While waiting to begin my interview with Elaine Madsen, I think about the qualities that make her such an exceptional new Editor-In-Chief for the L.A. edition of Felix Magazine. She is intellectually curious, culturally insightful, artistic, compassionate, politically astute, an enthusiastic mentor.
The Aparecio Foundation which Felix Magazine supports was founded to mentor teenaged girls from high school through college and while Elaine did not receive such mentoring as a teenager herself, she did go to college later, in the early years of her marriage. Writing assignments there stimulated her to write more seriously and to explore expressing herself in poetry. After her divorce, as a struggling single Mom with three young children, Madsen first became a novice in the marketing, advertising world. Ultimately she became a Director of Marketing which opened a door to Chicago’s independent film production community. She won an Emmy for her documentary film about the Chicago film industry: “Better Than It Has To Be”. Two of her children, the actors Michael Madsen and Academy Award nominated Virginia Madsen followed her into filmmaking and have been very successful in the film industry. Their sister Cheri Borowiec is, the co-owner of a famous artisanal cheese and wine business The Cheese Box in Lake Geneva Wisconsin.

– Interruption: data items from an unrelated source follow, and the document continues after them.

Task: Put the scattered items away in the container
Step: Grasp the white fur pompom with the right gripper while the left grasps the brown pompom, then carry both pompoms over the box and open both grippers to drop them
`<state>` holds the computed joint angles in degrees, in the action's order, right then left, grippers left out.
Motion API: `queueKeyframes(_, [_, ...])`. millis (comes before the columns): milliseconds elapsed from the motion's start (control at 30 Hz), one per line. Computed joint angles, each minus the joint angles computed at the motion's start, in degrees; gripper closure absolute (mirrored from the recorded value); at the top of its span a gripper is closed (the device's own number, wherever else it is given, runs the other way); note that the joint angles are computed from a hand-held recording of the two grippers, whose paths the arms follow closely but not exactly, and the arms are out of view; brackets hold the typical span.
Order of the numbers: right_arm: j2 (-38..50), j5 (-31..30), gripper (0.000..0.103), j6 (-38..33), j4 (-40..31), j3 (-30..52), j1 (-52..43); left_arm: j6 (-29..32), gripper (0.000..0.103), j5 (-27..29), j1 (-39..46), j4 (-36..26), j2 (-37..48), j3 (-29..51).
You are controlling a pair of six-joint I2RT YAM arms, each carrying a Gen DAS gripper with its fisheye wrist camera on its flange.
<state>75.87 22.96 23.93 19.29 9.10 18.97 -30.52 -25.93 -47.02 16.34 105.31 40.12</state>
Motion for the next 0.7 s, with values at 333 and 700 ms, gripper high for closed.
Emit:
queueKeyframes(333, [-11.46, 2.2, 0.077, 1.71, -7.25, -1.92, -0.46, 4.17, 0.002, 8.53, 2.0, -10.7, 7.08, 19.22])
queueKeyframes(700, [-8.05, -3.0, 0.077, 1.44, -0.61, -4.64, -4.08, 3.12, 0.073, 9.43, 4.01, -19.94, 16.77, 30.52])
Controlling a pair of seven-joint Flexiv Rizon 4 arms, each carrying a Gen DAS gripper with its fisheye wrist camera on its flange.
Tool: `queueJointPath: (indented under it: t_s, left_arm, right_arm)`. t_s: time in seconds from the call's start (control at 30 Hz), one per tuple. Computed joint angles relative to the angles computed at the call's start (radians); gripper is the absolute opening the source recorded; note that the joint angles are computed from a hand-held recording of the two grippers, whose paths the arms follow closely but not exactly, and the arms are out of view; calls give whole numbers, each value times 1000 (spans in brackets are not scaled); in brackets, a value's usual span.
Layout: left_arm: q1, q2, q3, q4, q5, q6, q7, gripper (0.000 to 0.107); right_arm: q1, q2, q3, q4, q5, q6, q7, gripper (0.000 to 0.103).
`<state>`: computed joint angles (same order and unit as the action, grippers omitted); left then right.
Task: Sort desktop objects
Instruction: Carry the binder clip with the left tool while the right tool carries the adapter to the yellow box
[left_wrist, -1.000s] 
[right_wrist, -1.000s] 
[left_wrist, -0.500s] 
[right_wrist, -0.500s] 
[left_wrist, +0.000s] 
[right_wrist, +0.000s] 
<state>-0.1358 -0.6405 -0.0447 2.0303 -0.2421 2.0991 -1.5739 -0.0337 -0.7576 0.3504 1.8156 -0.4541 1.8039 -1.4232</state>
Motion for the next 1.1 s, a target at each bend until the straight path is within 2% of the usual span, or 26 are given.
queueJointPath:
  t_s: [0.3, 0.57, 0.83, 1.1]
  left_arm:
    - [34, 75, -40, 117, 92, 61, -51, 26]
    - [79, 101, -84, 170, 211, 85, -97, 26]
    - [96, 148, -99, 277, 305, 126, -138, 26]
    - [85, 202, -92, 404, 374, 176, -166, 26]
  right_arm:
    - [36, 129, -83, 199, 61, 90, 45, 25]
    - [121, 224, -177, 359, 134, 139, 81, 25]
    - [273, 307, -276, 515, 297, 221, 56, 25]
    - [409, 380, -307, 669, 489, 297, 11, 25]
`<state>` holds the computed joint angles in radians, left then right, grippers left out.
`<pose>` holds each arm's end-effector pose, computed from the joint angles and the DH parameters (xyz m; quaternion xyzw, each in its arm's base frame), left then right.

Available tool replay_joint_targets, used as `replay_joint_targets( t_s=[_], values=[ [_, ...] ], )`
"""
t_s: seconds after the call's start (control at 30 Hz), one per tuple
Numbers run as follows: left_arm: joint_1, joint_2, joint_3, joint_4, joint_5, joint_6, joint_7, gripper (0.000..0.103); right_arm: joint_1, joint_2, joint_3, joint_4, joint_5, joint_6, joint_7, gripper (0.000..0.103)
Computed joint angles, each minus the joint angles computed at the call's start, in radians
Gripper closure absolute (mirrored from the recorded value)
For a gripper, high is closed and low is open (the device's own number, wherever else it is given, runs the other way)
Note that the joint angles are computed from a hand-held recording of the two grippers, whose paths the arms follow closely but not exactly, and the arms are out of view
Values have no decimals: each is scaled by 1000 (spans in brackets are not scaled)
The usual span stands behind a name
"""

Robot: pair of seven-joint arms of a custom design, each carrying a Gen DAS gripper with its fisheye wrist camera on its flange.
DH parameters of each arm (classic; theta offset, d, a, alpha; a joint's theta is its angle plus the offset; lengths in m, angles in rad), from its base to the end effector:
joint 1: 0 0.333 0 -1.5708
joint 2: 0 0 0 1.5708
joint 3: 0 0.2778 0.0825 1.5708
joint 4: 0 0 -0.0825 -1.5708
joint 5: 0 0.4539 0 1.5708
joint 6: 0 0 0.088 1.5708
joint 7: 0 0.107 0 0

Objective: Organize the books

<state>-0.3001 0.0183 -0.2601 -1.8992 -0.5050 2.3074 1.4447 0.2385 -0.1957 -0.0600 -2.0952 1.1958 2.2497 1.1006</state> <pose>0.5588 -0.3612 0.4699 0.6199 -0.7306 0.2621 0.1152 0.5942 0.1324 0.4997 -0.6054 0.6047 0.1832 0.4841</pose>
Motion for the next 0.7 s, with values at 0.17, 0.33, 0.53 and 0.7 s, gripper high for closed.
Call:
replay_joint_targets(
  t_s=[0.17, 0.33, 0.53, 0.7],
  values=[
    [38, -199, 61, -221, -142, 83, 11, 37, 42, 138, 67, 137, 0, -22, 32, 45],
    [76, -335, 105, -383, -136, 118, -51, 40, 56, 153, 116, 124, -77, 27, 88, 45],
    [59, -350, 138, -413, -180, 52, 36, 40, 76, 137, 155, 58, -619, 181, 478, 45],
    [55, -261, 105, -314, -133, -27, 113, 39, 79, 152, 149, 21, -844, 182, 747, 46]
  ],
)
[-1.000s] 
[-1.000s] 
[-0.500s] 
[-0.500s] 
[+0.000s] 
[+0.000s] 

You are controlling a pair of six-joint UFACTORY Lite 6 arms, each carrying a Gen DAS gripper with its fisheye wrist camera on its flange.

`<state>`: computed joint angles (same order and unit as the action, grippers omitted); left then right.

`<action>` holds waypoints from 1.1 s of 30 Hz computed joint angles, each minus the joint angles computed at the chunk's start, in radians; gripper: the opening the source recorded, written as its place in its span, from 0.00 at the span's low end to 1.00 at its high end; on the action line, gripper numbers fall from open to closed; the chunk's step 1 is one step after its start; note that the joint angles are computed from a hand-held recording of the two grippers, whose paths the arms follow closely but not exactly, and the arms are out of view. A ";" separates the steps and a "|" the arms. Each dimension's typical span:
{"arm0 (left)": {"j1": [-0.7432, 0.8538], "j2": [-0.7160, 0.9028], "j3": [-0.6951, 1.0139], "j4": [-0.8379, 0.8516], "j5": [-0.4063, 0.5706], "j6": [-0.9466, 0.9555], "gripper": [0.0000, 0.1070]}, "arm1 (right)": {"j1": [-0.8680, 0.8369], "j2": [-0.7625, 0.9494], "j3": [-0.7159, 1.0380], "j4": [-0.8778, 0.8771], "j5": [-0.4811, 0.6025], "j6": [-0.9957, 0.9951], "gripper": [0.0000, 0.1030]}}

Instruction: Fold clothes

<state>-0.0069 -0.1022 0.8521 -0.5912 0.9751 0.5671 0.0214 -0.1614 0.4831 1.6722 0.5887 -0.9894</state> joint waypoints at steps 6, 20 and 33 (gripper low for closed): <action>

When I asked Elaine how today’s young women can pursue dreams, develop confidence and succeed in such an oscillating economic climate. She does not hesitate. “Every person has something of value that only they can contribute to the world, in any era. Young women always have to ask themselves what they like about what they see in themselves beyond the image reflected in their mirrors.”
She pauses. “On my 17th birthday, my Dad asked me what I wanted to do with my life. ‘Be a writer!’ I enthused. And he said ‘First, you have to live long enough to have something to say….” “He was right. My writing has evolved from my life experience.” she continued.
“The most important training as a writer came after my divorce, when I took on the position of Marketing Director for a high-rise development company. For the first time, I had to write to spec and under deadline to meet client requirements. This taught me to respect the notion of an audience. Appreciating the perspective of others in the world is so important.”
I mention that the South African writer Nadine Gordimer, famous for fighting entrenched patterns of Apartheid in her country (and for winning the 1991 Nobel Prize in Literature) – once said that writers write best about the world if they can describe the texture of life around themselves well.
“The Aparecio Foundation and Felix magazine want to encourage young women to do exactly that. To respect the Truth we see in the world by respecting the truth we see in ourselves. I have been a senior editor for several magazines in addition to my film career. I know that if you want to deepen the content of any publication, you have to broaden the perspectives it represents. That is my goal for Felix Magazine.”
Testament to this conviction is the documentary “I Know A Woman Like That” which Madsen directed and daughter Virginia Madsen’s company, Title IX Productions produced. Iconic film critic Roger Ebert, an early mentor of Elaine’s, once called it “transformative.”
I secretly wonder how a moving film about 16 woman over 65 who “step outside of limiting cultural stereotypes” as brilliantly as Eartha Kitt, Lauren Hutton, Rita Moreno, Maxine Hong-Kingston, Gloria Steinem and all of the other amazing women in the film have done — can possibly not be transformative. My favorite among the films’ culturally trailblazing feminine archetypes (and Elaine’s as well, I discover) – is Lucille Borgen the 95 year old competitive water skier who has to cut her interview short to hop on her water skis and for that day’s competition.
“We develop our natural strengths by frequently repeating activities that require them. Every woman has a moment when she has to step out of the confines of her life if she really wants to claim it. For that she has to develop her natural strengths. So do the young women we want to inspire through Felix Magazine and the Aparecio Foundation in particular, so they can also say for themselves ‘Have an attitude of pride in the history of trailblazing suffragettes, civil rights workers and all your grandmothers. They are you.”
It is Elaine’s aim to encourage women to be their best at any age and for all of us to become lifelong zealots for every sort of cultural inclusiveness. The gravitas she brings to Felix Magazine, like her writing, is valorized by the richly diverse life experience her Dad suggested she acquire. To wit, the following lines from her poetry book “Crayola Doesn’t Make These Colors….,” and from the poem: “Elliot’s Phoenix”
“…in Congo and Darfur, on the streets of New Orleans, From Baghdad, Teheran, Gaza and Telaviv, on the mean streets of L.A, Intolerance for differences spews forth to make committees…”
Felix Magazine and the Aparecio Foundation won’t settle for that kind of pedestrian posing because your passionate leadership will inspire us to take culturally inclusive action instead, Elaine Madsen. Thank you for that.